In recent years, the international telecommunications industry has widely ratified and adopted a new compression algorithm used by modem manufacturers: V.42bis, a dictionary-based compression scheme which offers better compression ratios than MNP-5. With the adoption of an international standard, modem builders can now implement data compression in their modems and have confidence that they can communicate with modems from other manufacturers.

As mentioned previously, tape drive manufacturers have adopted an industry-standard compression algorithm: QIC-122. QIC-122 is generally implemented on the tape drive itself or on the tape controller using a dedicated microcontroller or the Stac Electronics compression engine chip. Hewlett-Packard has proposed an alternative compression standard known as DCLZ. DCLZ uses an LZ78-type algorithm, which supposedly offers better compression performance than programs based on QIC-122.

The hard disk has been an active battleground for dictionary-based compression. In recent years, the utility programs for archiving and compressing files have been supplemented by programs that work at the device-driver level to transparently compress data stored on disk. The most visible of these utilities is Stacker, from Stac Electronics. There are others, including Disk Doubler on the Macintosh platform. In version 6 of MS-DOS, Microsoft added Stacker-like compression to its operating system, and then was forced to remove it after a well-publicized lawsuit between Microsoft and Stac Electronics. When operating at the device-driver level, these programs add a level of convenience to compression that is hard to beat.

One of the primary difficulties with compressing data on the hard disk is that most of today’s dictionary schemes are adaptive. A general-purpose algorithm would be needed to operate on a disk drive or controller, making a static dictionary difficult to implement. Most adaptive algorithms do not perform very well until they have built up some statistical information, which may take several K of input data.

Unfortunately, disk drives are used in a random-access mode, which means a program can begin reading data at any point in the file. If the file were compressed using a conventional adaptive method, we might have to go back to the start and begin reading there in order to properly decompress the file. This may not be much of a problem in a 16 Kbyte text file, but imagine the performance problems in a 16-Mbyte database!

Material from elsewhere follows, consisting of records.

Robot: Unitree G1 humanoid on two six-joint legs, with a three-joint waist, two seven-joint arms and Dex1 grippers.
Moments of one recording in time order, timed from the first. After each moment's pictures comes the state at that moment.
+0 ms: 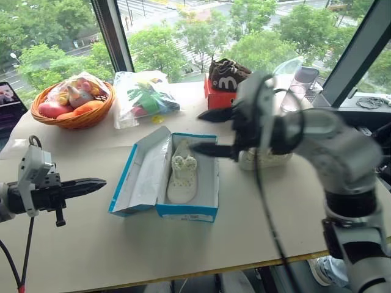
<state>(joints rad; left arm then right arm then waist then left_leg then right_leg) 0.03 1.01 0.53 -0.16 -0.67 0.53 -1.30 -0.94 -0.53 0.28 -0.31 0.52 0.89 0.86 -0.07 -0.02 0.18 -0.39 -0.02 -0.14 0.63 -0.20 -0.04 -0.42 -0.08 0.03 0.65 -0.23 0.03</state>
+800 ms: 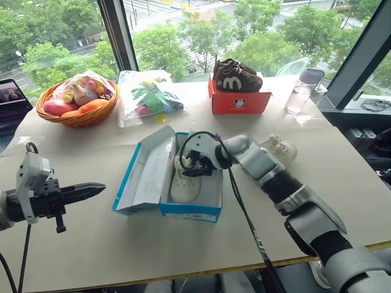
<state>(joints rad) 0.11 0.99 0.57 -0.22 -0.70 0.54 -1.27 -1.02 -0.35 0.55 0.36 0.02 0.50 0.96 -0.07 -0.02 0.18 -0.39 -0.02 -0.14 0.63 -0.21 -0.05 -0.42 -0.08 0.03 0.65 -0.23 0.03</state>
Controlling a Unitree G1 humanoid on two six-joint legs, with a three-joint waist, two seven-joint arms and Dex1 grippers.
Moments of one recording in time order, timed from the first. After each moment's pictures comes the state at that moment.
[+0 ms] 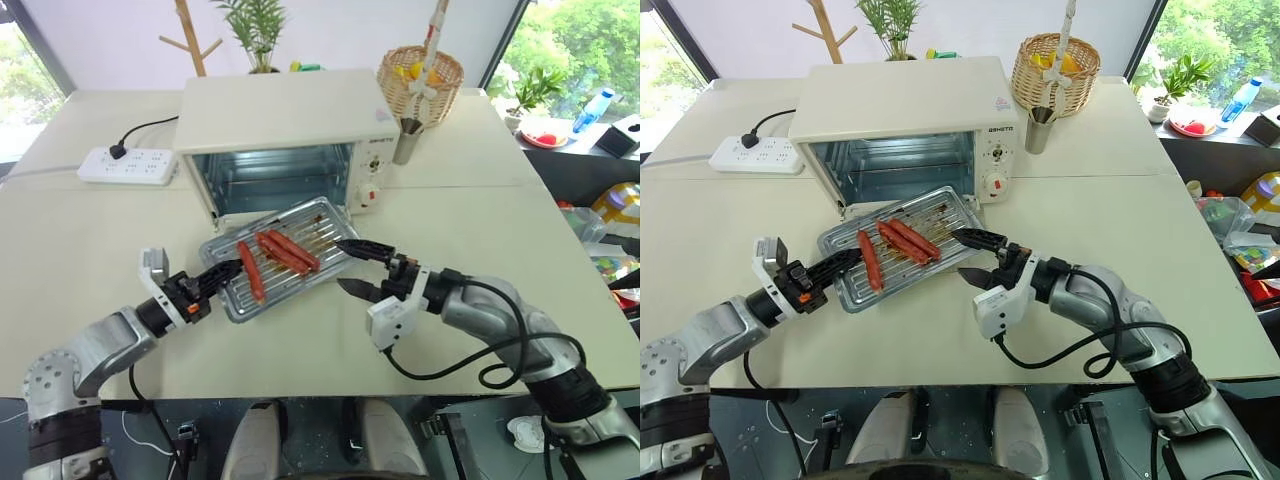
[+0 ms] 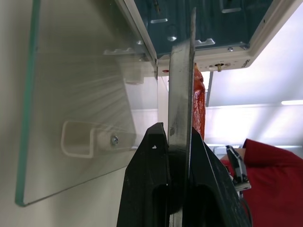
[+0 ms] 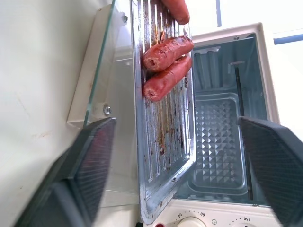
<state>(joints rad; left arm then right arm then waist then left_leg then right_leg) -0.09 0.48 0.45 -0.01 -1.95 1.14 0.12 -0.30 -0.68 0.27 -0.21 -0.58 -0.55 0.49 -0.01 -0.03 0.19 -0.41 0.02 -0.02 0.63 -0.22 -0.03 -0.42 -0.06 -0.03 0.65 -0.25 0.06</state>
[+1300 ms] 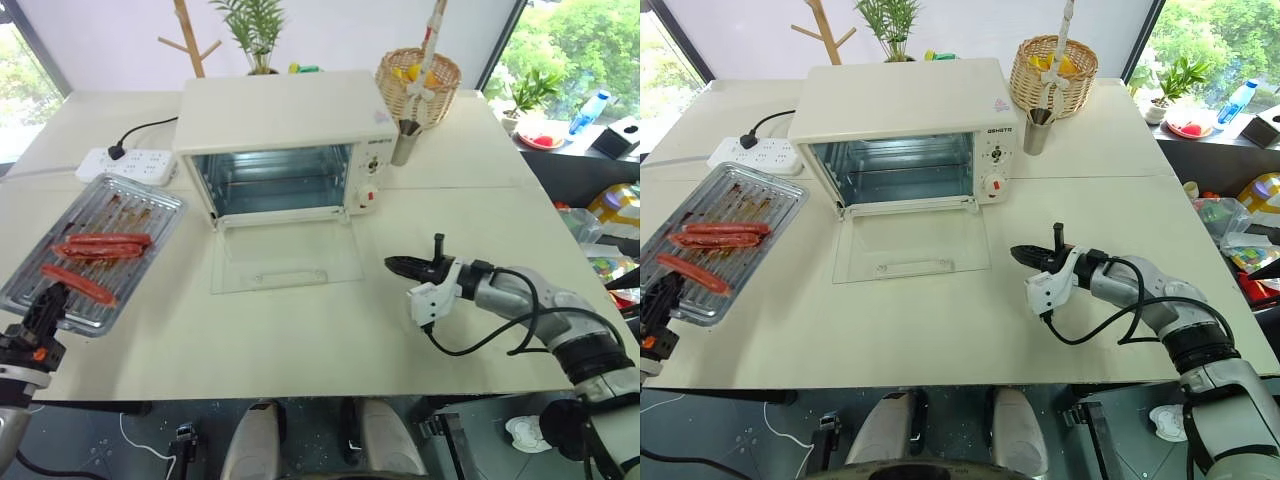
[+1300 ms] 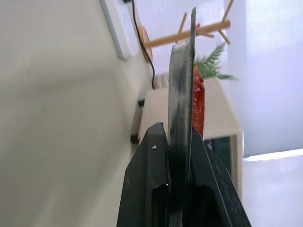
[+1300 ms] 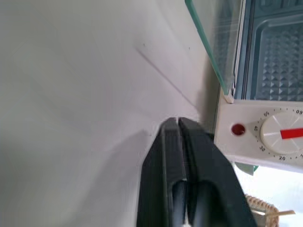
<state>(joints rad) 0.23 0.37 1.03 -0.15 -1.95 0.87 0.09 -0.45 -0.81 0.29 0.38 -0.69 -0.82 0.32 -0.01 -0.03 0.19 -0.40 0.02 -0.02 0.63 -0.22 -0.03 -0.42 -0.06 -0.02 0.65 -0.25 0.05</state>
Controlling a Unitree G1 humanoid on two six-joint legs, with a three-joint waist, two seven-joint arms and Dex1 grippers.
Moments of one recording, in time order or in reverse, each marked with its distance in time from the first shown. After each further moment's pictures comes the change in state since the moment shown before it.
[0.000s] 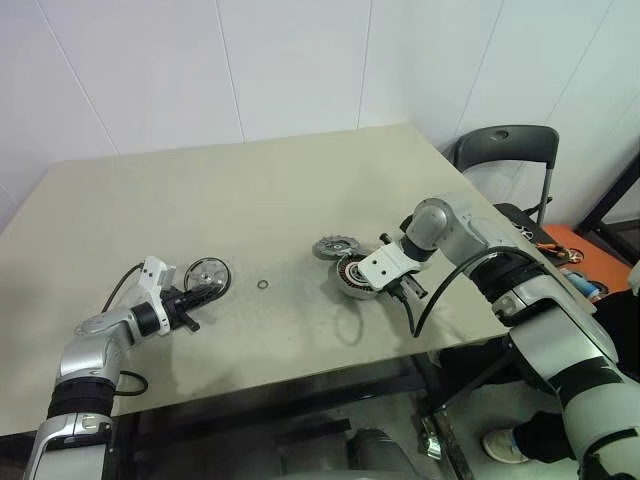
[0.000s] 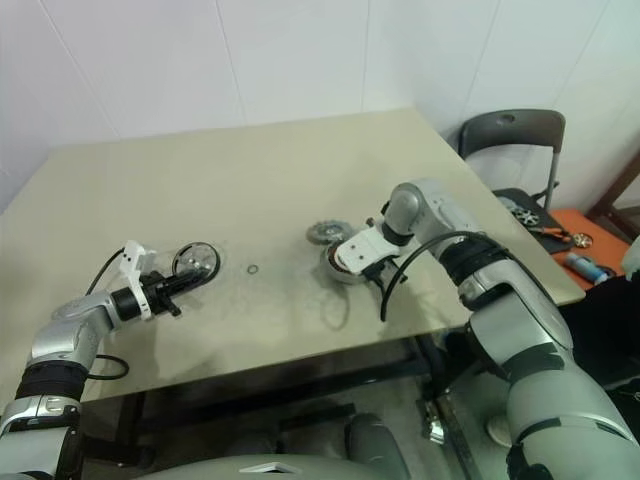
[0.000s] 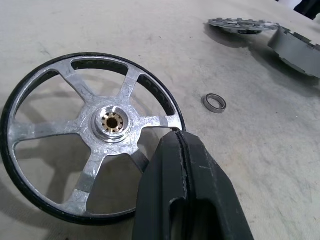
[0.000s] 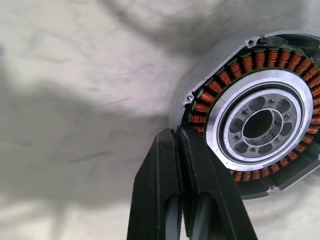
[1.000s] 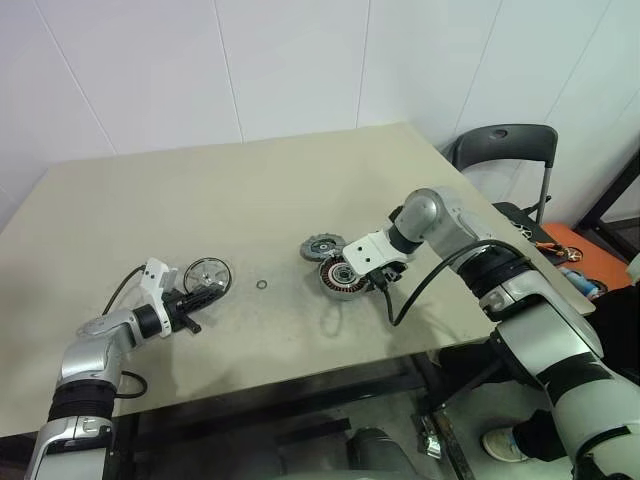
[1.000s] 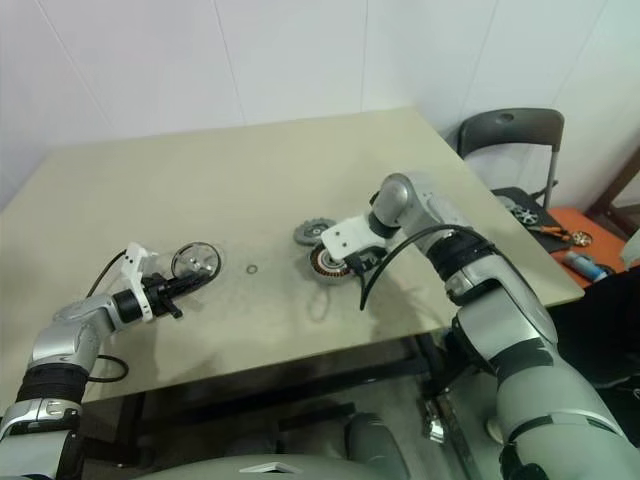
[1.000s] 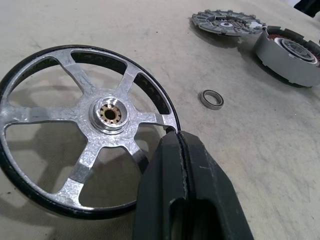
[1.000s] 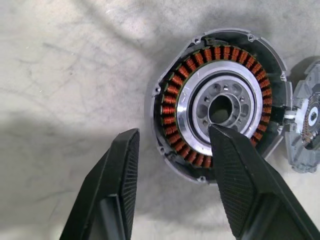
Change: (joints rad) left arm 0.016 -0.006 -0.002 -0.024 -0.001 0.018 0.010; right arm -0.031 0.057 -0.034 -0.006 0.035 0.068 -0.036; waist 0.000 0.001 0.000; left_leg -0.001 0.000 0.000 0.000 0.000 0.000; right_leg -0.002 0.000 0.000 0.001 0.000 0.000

At present, manufactures of software- and hardware-based disk compression drivers avoid these problems by compressing at the sector level. Since the device driver typically reads in a sector or more at a time, the adaptive algorithm will restart at the begining of each sector boundary. Even better, if the device driver controls the size of the sector, it can be set to a somewhat larger value than might normally be used, giving the adaptive algorithm a chance to improve its compression.

With algorithms such as QIC-122, increasing the sector size past a certain point will not likely improve matters, since the dictionary is only composed of the previous 2K bytes of data. But more powerful compression algorithms that take advantage of older information will frequently want to increase the sector size.

In practice, many users of disk-compression programs that work at the device-driver level find performance to be less of an issue than one might expect. This is due to the fact that, while compression/decompression does consume additional CPU cycles, this effort is compensated for by the reduced amount of data that needs to be transferred between memory and the hard disk. When a mechanical procedure (physically moving the hard disk arm across the platter) competes with an electronic one (decompressing data in a CPU cache), the electronic process usually wins out.